------ Material provided

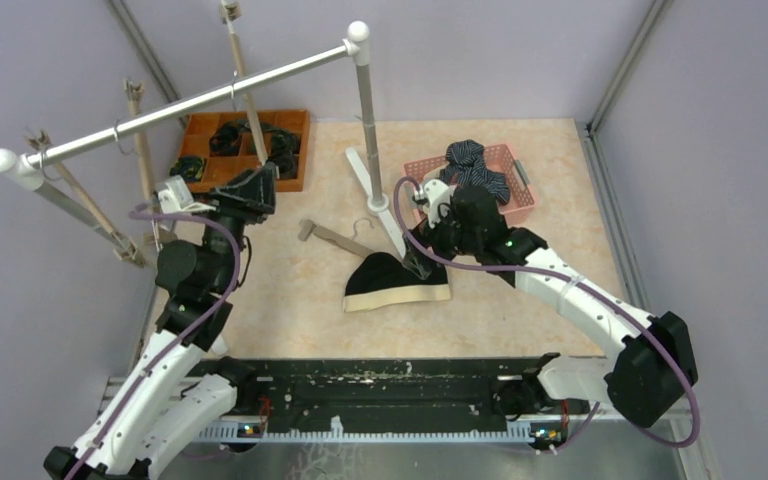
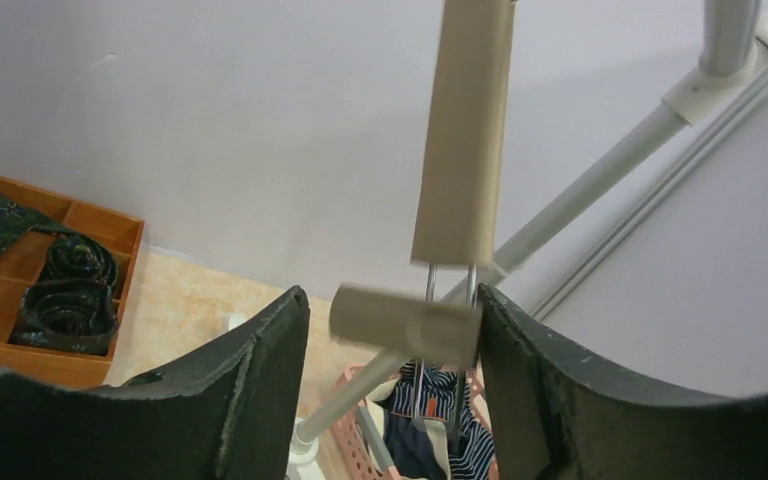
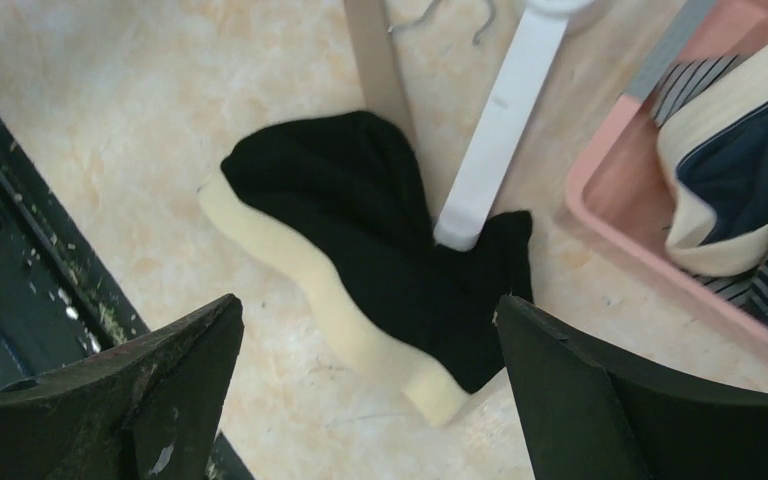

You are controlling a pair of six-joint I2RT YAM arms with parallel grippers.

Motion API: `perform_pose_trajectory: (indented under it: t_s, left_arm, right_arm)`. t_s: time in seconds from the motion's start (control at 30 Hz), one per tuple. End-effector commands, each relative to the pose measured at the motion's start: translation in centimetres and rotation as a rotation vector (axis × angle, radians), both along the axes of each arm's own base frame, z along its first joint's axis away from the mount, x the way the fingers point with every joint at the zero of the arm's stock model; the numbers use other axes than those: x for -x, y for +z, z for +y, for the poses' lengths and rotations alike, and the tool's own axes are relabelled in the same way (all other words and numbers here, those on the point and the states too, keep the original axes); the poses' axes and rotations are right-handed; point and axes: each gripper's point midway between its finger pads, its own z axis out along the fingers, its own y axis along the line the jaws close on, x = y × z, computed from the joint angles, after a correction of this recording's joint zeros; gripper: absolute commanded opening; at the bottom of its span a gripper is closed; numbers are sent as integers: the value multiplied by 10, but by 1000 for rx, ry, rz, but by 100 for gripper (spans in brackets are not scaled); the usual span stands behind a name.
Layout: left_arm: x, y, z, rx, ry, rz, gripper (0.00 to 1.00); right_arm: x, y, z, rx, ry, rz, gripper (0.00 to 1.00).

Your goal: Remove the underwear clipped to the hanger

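Note:
A black underwear with a beige waistband lies flat on the table, partly under the rack's white foot. My right gripper hovers just above it, open and empty. Navy-striped underwear sits in the pink basket. My left gripper is raised at the lower end of a wooden hanger hanging from the rail. The hanger's beige clip lies between the jaws, against the right finger, with a gap to the left one. No cloth hangs from that clip.
Another wooden hanger lies on the table beside the rack post. More hangers hang from the silver rail at left. An orange compartment tray holds dark rolled socks at the back left.

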Motion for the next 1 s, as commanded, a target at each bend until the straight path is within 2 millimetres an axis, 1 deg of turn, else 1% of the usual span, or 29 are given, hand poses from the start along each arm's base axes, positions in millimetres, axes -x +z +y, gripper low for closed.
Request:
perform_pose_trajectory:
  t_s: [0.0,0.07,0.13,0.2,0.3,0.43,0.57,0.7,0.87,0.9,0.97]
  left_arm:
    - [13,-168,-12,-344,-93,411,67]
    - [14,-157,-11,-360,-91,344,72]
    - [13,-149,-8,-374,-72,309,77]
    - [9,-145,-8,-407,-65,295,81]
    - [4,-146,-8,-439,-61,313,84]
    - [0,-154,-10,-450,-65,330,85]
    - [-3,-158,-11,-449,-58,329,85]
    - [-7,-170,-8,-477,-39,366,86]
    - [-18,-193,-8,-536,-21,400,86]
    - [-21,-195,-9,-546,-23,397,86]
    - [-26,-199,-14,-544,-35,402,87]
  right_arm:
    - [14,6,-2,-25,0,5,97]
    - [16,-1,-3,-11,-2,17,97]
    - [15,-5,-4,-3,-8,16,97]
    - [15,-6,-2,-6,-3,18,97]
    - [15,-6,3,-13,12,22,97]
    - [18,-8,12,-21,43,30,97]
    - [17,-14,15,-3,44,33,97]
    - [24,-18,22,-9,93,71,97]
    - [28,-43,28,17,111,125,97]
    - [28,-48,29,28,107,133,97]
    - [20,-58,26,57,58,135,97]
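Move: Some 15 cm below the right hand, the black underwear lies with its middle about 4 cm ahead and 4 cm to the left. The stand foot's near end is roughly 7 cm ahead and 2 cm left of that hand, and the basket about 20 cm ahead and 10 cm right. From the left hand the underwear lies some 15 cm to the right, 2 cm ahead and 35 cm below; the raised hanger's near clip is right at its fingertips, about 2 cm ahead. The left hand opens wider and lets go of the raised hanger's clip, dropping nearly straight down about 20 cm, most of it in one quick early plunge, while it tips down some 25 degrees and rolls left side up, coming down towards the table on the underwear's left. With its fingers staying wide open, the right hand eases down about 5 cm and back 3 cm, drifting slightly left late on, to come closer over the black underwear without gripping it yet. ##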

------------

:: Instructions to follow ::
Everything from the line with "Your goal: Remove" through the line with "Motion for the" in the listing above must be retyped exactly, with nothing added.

:: Solution below ::
Your goal: Remove the underwear clipped to the hanger

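Note:
A black underwear with a beige waistband lies flat on the table, partly under the rack's white foot. My right gripper hovers just above it, open and empty. Navy-striped underwear sits in the pink basket. My left gripper is raised at the lower end of a wooden hanger hanging from the rail. The hanger's beige clip lies between the jaws, against the right finger, with a gap to the left one. No cloth hangs from that clip.
Another wooden hanger lies on the table beside the rack post. More hangers hang from the silver rail at left. An orange compartment tray holds dark rolled socks at the back left.
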
Motion for the next 1 s, as commanded, a target at each bend until the straight path is within 2 millimetres an axis, 1 deg of turn, else 1% of the usual span, or 29 are given, hand poses from the start along each arm's base axes, positions in millimetres, axes -x +z +y, gripper low for closed.

The exercise was answered completely.